▶ _What the task asks_:
From the first line to the last, output the data exactly as it stands, minus its pictures.

▶ _Given material_:

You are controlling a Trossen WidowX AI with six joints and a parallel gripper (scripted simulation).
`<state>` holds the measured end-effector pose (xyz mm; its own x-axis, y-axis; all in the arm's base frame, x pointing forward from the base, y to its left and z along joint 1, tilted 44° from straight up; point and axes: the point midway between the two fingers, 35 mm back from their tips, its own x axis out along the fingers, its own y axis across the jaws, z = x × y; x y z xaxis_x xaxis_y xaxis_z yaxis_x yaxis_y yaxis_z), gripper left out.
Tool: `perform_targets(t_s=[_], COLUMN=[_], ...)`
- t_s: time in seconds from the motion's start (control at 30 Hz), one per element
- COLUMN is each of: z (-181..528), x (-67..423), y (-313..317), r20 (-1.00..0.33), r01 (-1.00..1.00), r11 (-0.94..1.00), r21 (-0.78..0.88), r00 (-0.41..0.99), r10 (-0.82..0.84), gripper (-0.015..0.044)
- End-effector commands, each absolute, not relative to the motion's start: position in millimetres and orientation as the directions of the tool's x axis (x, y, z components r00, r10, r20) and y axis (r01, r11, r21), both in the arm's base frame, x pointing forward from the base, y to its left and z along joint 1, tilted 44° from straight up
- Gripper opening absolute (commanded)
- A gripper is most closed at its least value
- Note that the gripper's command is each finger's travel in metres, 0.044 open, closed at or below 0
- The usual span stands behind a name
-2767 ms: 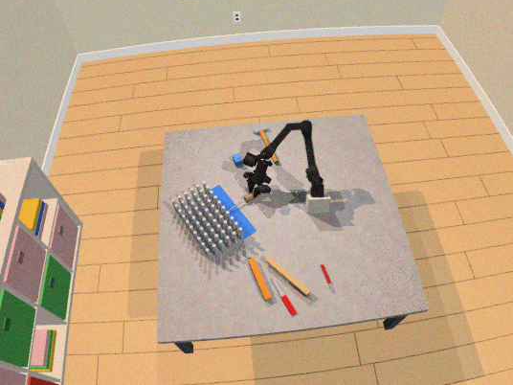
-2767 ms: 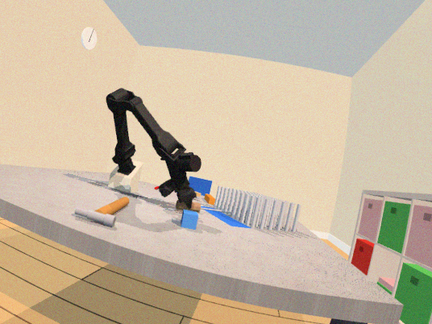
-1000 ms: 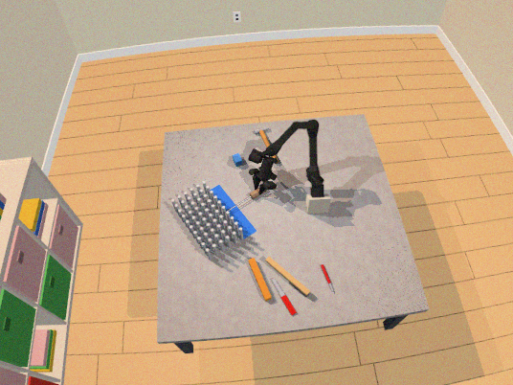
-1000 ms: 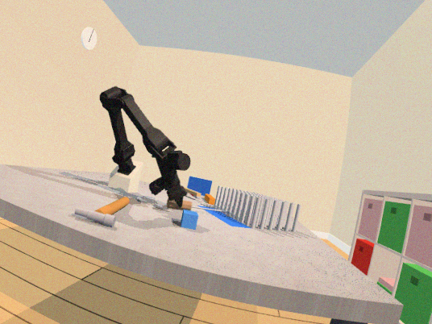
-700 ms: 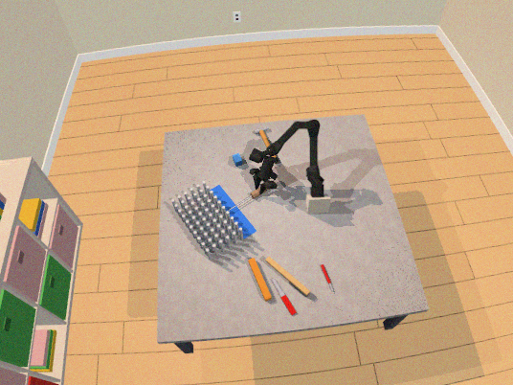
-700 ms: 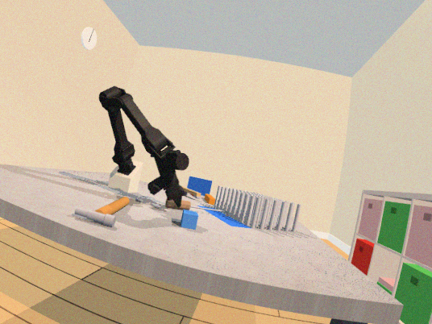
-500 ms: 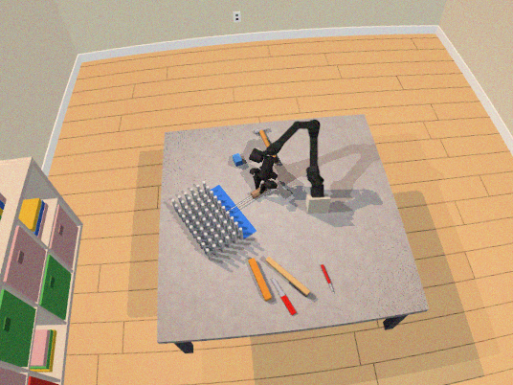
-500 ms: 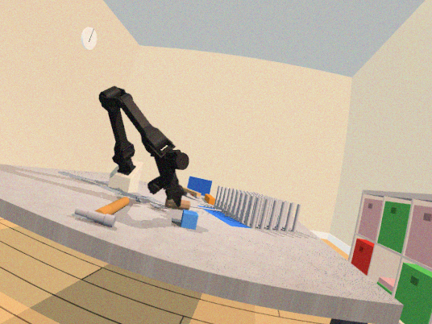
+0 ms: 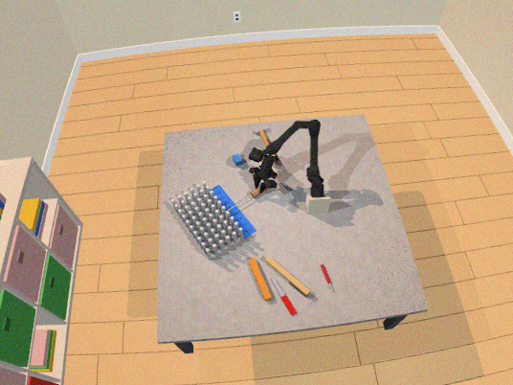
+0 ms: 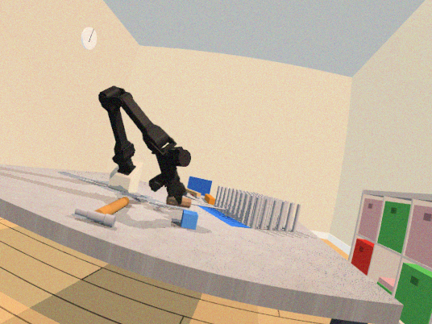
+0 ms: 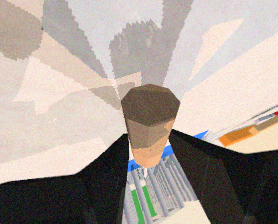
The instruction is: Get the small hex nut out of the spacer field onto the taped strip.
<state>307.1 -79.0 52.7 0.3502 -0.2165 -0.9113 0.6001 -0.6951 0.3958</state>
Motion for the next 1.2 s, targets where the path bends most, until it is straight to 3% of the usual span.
perform_targets(t_s=[0.0, 0.7, 1.17], z=[58, 82, 128], x=[309, 273, 282], y=[-75, -83, -35], r20=[-0.907, -0.908, -0.911], r01=[0.596, 0.600, 0.598], r11=[-0.694, -0.692, -0.697], r21=[0.403, 0.403, 0.395], r00=[0.361, 0.359, 0.355], r10=[-0.216, -0.217, -0.211], gripper=[0.0000, 0.0000, 0.0000])
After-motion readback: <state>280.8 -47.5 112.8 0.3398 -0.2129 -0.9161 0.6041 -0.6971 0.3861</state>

▶ _Expected answer_:
You are controlling a Trossen WidowX AI with six joints and a parallel gripper (scripted simulation).
`<state>` holds the measured end-effector pose (xyz mm; its own x-axis, y-axis; all in the arm's base frame, x pointing forward from the base, y to its left and z along joint 1, tilted 44° from straight up; point and axes: the point midway between the two fingers, 35 mm back from their tips, its own x axis out along the fingers, its own y axis across the jaws, z = x × y; x y z xaxis_x xaxis_y xaxis_z yaxis_x yaxis_y yaxis_z), gripper left out.
Tool: `perform_targets(t_s=[_], COLUMN=[_], ...)`
- t_s: time in seconds from the motion's start (control at 30 Hz), one per element
- COLUMN is each of: z (-181..528), x (-67..423), y (-313..317), r20 (-1.00..0.33), r01 (-1.00..1.00), r11 (-0.94..1.00), r21 (-0.78..0.88), r00 (-0.41..0.99), r10 (-0.82..0.84), gripper (-0.015..0.044)
- End-effector commands, each absolute, not relative to the motion's start: position in millimetres and orientation as the directions of the tool's x axis (x, y, z components r00, r10, r20) and y axis (r01, r11, r21), both in the arm's base frame, x pointing forward from the base, y to its left and z along joint 1, tilted 44° from straight up
- Gripper opening absolute (commanded)
- A gripper is most closed at its least value
- Note that the gripper's command is each finger's travel in metres, 0.044 open, closed at or below 0
- The usual span stands behind a name
-2767 ms: 
-2767 ms: 
-1000 ms: 
-1000 ms: 
-700 ms: 
-700 ms: 
-500 ms: 
-500 ms: 
+0 ms: 
+0 ms: 
+0 ms: 
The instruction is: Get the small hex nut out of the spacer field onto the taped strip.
<state>307.1 -79.0 52.7 0.3502 -0.2165 -0.9113 0.6001 -0.6951 0.3958</state>
Motion for the next 1.2 s, targets where the path bends most, until it is straight to 3% of the usual span.
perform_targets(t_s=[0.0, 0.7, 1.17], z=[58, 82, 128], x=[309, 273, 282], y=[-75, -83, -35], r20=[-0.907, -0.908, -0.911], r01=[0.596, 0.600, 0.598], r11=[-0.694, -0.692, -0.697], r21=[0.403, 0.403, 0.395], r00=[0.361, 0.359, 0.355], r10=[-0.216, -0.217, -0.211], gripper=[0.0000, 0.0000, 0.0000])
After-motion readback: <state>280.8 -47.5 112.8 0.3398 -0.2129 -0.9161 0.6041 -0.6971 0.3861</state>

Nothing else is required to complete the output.